Step 3: Use p(x) − q(x) cuts the x-axis at (3,0)

(ax + 5) - (cx - 1)

(a - c)x + 6

Since (3,0) lies on this graph:

(a - c)(3) + 6 = 0

3(a - c) = -6

a - c = -2 .......... (2)

Now solve equations (1) and (2):

a + c = 6

a - c = -2

Add both equations:

2a = 4

a = 2

c = 4

Substitute values:

p(x) = 2x + 5

q(x) = 4x - 1

Verification:

p(x)+q(x)

=(2x+5)+(4x-1)

=6x+4 ✔

p(x)-q(x)

=(2x+5)-(4x-1)

=-2x+6

At x = 3,

-2(3)+6=0 ✔

Answer:

p(x) = 2x + 5

q(x) = 4x - 1

Q13: Let p(x) = ax + b and q(x) = cx + d be two linear polynomials such that:

The graph of p(x) passes through the points (2,3) and (6,11).
The graph of q(x) passes through the point (4,-1).
The graph of q(x) is parallel to the graph of p(x).

Solution:

Step 1: Find p(x)

The graph of p(x) passes through the points (2,3) and (6,11).

First find the slope:

m = (11 - 3)/(6 - 2)

m = 8/4

m = 2

Therefore,

p(x) = 2x + b

Using point (2,3):

3 = 2(2) + b

3 = 4 + b

b = -1

Hence,

p(x) = 2x - 1

Step 2: Find q(x)

Since q(x) is parallel to p(x), both lines have the same slope.

Therefore,

q(x) = 2x + d

Given that q(x) passes through (4,-1).

-1 = 2(4) + d

-1 = 8 + d

d = -9

Hence,

q(x) = 2x - 9

Step 3: Find where the lines meet the x-axis.

For p(x):

2x - 1 = 0

2x = 1

x = 1/2

Therefore, p(x) cuts the x-axis at

(1/2, 0)

For q(x):

2x - 9 = 0

2x = 9

x = 9/2

Therefore, q(x) cuts the x-axis at

(9/2, 0)

Answer:

Polynomial	Equation	X-Intercept
p(x)	2x - 1	(1/2, 0)
q(x)	2x - 9	(9/2, 0)

Graph of p(x) and q(x)

The graph shows that both lines are parallel because they have the same slope (2).

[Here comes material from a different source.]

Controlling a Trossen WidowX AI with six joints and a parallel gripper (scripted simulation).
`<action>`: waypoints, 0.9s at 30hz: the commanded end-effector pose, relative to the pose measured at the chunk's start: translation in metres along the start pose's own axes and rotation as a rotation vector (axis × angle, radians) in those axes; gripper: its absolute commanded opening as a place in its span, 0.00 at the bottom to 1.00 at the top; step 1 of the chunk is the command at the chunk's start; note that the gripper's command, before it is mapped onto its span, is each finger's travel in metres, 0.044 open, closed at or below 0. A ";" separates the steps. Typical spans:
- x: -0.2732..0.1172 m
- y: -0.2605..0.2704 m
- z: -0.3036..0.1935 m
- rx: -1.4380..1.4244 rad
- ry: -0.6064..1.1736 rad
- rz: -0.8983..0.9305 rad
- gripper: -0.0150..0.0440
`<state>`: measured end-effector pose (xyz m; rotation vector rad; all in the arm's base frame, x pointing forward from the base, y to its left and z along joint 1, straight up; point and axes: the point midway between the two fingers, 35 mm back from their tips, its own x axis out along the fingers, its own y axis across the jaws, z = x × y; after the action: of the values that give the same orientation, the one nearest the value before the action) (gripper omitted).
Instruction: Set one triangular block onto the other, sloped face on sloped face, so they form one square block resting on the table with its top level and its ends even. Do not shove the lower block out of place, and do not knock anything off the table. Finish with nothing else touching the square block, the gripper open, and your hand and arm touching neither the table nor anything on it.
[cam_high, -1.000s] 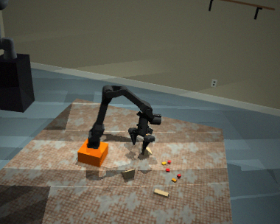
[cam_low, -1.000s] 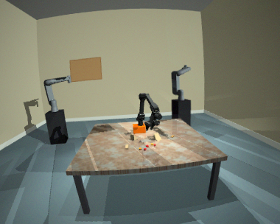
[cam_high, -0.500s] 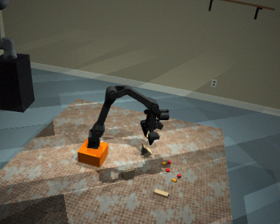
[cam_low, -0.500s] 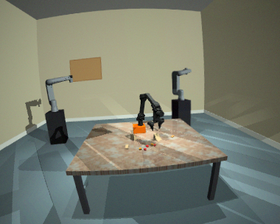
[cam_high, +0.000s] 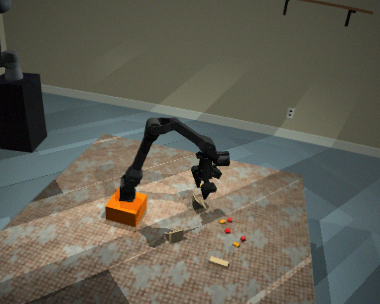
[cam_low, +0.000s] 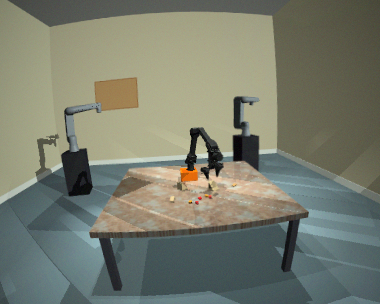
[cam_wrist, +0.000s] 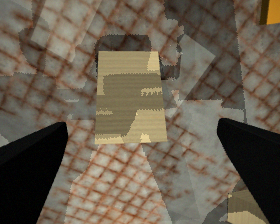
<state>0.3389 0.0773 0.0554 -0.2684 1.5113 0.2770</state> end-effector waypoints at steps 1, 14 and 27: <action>0.010 0.001 -0.001 0.004 0.007 0.005 1.00; 0.031 0.002 -0.001 0.004 0.007 0.006 1.00; 0.053 0.004 -0.002 0.004 0.007 0.006 1.00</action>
<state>0.3398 0.0802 0.0111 -0.2680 1.5116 0.2772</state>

Q14: What do all linear functions of the form f(x) = ax + a, a > 0, have in common?

Solution:

Consider the family of linear functions:

f(x) = ax + a

where a > 0.

We can factor out a:

f(x) = a(x + 1)

To find the x-intercept, put f(x) = 0.

a(x + 1) = 0

Since a > 0, a cannot be zero.

Therefore,

x + 1 = 0

x = -1

Thus, every graph in this family cuts the x-axis at the same point:

(-1, 0)

Examples:

Function	X-Intercept
f(x)=x+1	(-1,0)
f(x)=2x+2	(-1,0)
f(x)=5x+5	(-1,0)
f(x)=10x+10	(-1,0)

Common Property:

All linear functions of the form f(x)=ax+a pass through the fixed point (-1,0).

They all have positive slopes because a > 0, so every graph rises from left to right.